Il sangue di Papa Wojtyla e il messaggio di Benedetto

L'attentato a Giovanni Paolo II, 13 maggio 1981
L’attentato a Giovanni Paolo II, 13 maggio 1981

Ma è con Karol Wojtyla che la storia di Fatima e del messaggio ai pastorelli mantenuto segreto fino all’anno 2000 si legano inscindibilmente alla vita di un Successore di Pietro. Il 13 maggio 1981, alle 17.17, in Piazza San Pietro, Giovanni Paolo II viene gravemente ferito in un attentato perpetrato dal terrorista turco Alì Agca. Il Pontefice polacco arriva quasi dissanguato e in punto di morte al Policlinico Gemelli: considererà miracolosa la sua sopravvivenza e diciannove anni dopo renderà finalmente noto la terza parte del segreto di Fatima dove viene descritta l’uccisione di un “vescovo vestito di bianco” che attraversa una città in rovina e alla fine viene ucciso, attribuendo a sé la visione.

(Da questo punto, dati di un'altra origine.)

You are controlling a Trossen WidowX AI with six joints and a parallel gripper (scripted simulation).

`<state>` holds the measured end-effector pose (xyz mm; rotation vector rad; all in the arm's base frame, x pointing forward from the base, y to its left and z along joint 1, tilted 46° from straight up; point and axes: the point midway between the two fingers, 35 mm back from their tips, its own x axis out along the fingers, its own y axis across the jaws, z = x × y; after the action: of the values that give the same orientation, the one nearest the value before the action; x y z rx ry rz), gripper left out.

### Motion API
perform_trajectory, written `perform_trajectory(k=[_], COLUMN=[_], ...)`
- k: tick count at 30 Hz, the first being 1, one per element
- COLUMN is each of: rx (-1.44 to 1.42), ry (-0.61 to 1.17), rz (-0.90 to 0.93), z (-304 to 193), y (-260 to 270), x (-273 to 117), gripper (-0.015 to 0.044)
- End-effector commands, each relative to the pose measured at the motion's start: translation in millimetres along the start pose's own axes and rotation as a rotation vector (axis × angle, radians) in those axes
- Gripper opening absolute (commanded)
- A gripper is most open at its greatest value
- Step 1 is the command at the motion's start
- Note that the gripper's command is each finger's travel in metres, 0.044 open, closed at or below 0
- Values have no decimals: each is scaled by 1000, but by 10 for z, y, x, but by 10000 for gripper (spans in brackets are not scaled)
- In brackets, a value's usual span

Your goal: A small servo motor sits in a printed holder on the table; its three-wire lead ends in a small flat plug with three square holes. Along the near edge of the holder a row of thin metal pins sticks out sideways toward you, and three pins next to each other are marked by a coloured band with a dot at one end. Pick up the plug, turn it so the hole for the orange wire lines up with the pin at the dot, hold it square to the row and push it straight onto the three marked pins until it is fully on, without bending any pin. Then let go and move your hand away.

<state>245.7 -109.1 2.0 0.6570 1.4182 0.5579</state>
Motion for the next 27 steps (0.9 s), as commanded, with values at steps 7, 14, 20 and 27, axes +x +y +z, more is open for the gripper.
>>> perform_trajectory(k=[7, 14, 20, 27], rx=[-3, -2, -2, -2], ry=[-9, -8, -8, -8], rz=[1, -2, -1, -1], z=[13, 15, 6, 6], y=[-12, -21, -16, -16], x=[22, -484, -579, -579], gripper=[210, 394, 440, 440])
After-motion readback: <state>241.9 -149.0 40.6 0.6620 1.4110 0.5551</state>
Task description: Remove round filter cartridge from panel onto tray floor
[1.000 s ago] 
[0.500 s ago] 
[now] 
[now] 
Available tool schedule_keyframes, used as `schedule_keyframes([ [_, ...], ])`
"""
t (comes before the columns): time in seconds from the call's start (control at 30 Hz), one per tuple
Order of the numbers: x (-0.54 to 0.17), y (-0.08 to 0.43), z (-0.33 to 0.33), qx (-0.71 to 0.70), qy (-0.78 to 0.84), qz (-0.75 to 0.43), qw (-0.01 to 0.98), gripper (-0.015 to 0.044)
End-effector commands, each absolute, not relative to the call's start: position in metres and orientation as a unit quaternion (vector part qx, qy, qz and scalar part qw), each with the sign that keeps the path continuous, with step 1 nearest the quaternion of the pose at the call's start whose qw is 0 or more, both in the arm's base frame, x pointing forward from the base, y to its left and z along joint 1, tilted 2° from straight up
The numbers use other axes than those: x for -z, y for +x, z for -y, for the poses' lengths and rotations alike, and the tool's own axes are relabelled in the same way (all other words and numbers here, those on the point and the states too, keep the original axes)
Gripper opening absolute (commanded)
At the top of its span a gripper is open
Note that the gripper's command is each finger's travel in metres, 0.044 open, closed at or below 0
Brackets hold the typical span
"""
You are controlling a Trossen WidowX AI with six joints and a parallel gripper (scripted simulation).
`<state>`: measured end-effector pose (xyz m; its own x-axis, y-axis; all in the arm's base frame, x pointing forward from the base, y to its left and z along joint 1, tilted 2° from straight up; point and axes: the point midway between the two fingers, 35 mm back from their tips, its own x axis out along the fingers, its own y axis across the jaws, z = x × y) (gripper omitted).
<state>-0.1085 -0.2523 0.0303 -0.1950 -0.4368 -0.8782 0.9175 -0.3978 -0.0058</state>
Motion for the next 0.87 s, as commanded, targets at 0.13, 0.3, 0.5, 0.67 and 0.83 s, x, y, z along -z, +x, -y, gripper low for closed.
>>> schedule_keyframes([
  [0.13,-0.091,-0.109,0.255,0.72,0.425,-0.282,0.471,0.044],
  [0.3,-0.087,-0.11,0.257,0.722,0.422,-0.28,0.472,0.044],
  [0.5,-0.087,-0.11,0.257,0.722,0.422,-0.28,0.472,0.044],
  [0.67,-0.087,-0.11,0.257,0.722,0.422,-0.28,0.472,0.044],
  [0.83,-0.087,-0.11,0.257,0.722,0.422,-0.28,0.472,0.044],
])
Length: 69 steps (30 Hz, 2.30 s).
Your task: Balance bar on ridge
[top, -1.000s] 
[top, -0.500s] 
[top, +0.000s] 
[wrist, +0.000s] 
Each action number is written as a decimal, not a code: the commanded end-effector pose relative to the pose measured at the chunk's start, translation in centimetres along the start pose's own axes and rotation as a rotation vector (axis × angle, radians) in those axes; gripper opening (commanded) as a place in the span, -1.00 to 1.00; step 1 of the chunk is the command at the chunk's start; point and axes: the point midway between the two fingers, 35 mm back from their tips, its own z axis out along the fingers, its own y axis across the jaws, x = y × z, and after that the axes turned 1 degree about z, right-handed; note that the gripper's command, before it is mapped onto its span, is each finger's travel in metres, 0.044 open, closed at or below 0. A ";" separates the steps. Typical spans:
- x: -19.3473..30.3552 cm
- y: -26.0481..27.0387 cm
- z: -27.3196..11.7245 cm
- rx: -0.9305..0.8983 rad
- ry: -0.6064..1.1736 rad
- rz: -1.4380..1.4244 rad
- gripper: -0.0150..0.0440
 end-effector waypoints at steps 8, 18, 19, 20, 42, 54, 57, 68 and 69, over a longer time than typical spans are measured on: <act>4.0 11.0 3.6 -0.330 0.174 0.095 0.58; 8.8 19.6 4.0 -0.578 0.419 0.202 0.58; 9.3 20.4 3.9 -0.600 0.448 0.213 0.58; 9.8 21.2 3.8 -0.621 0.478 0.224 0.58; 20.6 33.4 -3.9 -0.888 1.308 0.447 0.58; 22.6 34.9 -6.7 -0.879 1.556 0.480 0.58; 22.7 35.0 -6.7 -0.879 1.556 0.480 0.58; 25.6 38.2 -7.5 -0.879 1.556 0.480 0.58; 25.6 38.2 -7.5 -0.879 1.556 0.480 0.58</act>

Wojtyla nel suo lungo pontificato visita tre volte il santuario portoghese, nel 1982, nel 1991 e infine nell’anno del Grande Giubileo del 2000. Anche il suo successore Benedetto XVI, nel corso della visita al Portogallo del 2010, si reca in pellegrinaggio a Fatima e afferma: “Si illuderebbe chi pensasse che la missione profetica di Fatima sia conclusa”. In quella occasione, sul volo di andata, rispondendo alla domanda di un giornalista, Papa Ratzinger parla anche della crisi degli abusi, dicendo: “Quanto alle novità che possiamo oggi scoprire in questo messaggio, vi è anche il fatto che non solo da fuori vengono attacchi al Papa e alla Chiesa, ma le sofferenze della Chiesa vengono proprio dall’interno della Chiesa, dal peccato che esiste nella Chiesa. Anche questo si è sempre saputo, ma oggi lo vediamo in modo realmente terrificante: che la più grande persecuzione della Chiesa non viene dai nemici fuori, ma nasce dal peccato nella Chiesa e che la Chiesa quindi ha profondo bisogno di ri-imparare la penitenza”.